There is plenty of material on running horror in a RPG. Heroes of Horror from WotC, Ravenloft, OGL Horror, Call of Cthulhu, and Darkness and Dread. Each has little tips to help scare the players and not just the characters.
Depends on the type of horror you are running. You can take a monster the players do know all too well, and put it in a campaign where the players have less resources then normal and that mundane monster can become deadly if the players know they don't have the means to by-pass the DR or to stop the regeneration. (This is a flip on the traditional approach of revealing as little of the monster as possible which is also a valid tactic)
Taking away powers the players normally have access to can also be scary (even if its only temporary). What if something is interfering and the Cleric can no longer gain spells from their god or the wizard is unable to cast spells? Are they losing their powers while in certain places, or while in the presence of certain creatures? Is it consistent or random? Feeling helpless is a cornerstone of terror.
Then throw on top some unusually activity to unnerve them. Perhaps as the weather turns worse it begins to rain eyes. Maybe the next town the players come across, everyone is gone, or the townsfolk seem kinda creepy, both of which leave the players feeling isolated.
What if the players are facing something that not only can see into their minds, but actively speaking to them in the back of their mind. While talking to the town guard, the monster speaks to them, tells them not to trust the watch, the guards are corrupt. While in the library researching the monster, the monster tells them "No not that book, you want the one next to it, consult chapter 5." "No not the silver daggers, you will want cold iron and holy water." The monster could be playing with them to mislead them, if they think its lying they might make the wrong choices by being told the right ones. The monster might be toying with them if it feels they are too weak to actually defeat it.

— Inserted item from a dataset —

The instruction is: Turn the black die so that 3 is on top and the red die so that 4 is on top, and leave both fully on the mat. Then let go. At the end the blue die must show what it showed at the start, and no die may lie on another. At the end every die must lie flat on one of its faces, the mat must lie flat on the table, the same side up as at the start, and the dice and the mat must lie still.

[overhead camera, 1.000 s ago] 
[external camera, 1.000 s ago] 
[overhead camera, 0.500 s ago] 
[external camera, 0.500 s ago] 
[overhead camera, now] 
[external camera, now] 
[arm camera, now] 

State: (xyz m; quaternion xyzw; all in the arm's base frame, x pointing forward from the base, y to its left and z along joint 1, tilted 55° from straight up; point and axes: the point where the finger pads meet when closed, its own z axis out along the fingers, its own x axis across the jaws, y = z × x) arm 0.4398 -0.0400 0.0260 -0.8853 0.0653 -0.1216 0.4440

These are just a few ideas from the many we have to work with. Horror isn't easy in a table set up. But like any problem there are solutions that can be worked through. The goal is to unnerve the players and their characters by what we do in game and outside the game. The primary way to do this is by taking some control of the situation away from the players. Being overwhelmed, isolated, without options, without resources, being in the dark, not knowing what is going on, no escape. By all means mix and match these ideas, though don't us all at once, might be too much then.